Apple could drop Qualcomm chips from iPhone from 2018

Apple continues to pay Qualcomm if it drops its modem

Apple continues to pay Qualcomm if it drops its modem

Bloomberg reports that Qualcomm has filed a new lawsuit against Apple accusing it of helping Intel using Qualcomm code.

These are but new chapters in a long series of unfortunate events. Apple and Qualcomm have been in a messy legal dispute since the start of the year.

Apple responded to this, saying that the company had tried to negotiate before suing and that Qualcomm is abusing its position. Qualcomm has tried to ban the sale of select iPhones in the United States, and has also begun an attempt to get iPhone sales banned in China. Qualcomm reckons that Apple used this access to help Intel in its quest to compete in the LTE modem market. Qualcomm is now the largest manufacturer of chips for mobile devices by far, but that could change in favor of companies like Intel and MediaTek if Apple decides to walk away for good.

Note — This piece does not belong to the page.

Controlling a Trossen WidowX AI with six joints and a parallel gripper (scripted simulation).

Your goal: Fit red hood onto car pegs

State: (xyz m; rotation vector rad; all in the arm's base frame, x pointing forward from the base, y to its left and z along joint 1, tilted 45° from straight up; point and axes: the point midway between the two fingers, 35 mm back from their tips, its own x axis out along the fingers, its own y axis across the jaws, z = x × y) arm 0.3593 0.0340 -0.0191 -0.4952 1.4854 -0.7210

Rasesh Shah claimed that Qualcomm lied to shareholders when it told them that, "unlike some other companies in the industry that hold back certain key technologies", Qualcomm offers its "entire patent portfolio for use in cellular subscriber devices and cell infrastructure equipment". The sources who leaked the plan said that next year's iPhone and iPad models could already be built with components from other manufacturers, namely Intel or Taiwan-based MediaTek Inc.

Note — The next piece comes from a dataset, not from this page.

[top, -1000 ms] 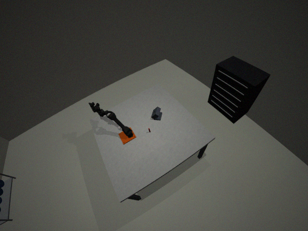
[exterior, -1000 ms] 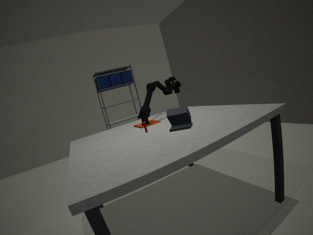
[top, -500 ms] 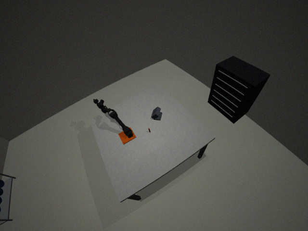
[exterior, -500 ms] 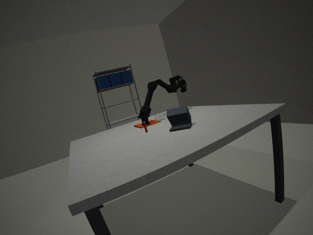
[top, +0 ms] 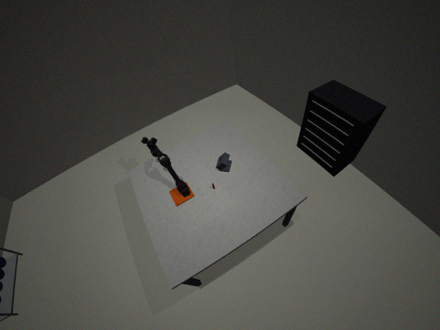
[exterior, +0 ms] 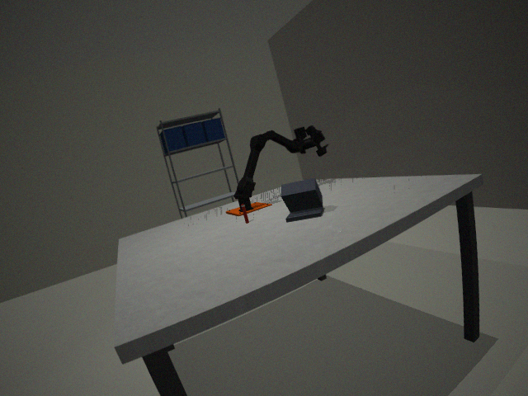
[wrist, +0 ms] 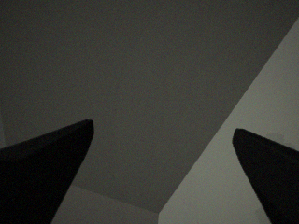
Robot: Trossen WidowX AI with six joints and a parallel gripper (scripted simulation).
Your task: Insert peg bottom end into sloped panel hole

Keck Hospital of USC Earns an "A" Grade for Patient Safety
Rhode Island had the most dramatic improvement, jumping from 50th in 2012 to number one in the fall of 2017. Six received an "A" grade, four received a "B" grade and five received "C" grades at the time.

Are you planning to line up for an iPhone X tomorrow? Still, these results are a reflection of the toll that the legal battle between Qualcomm and Apple is taking.

With all of that uncertainty on the table, it's probable we'll have to wait another generation before we finally see a Qualcomm-free iPhone (if, of course, we ever do).

Bloomberg reports that the loss of Apple's business could cut Qualcomm's revenue by 7.5 percent.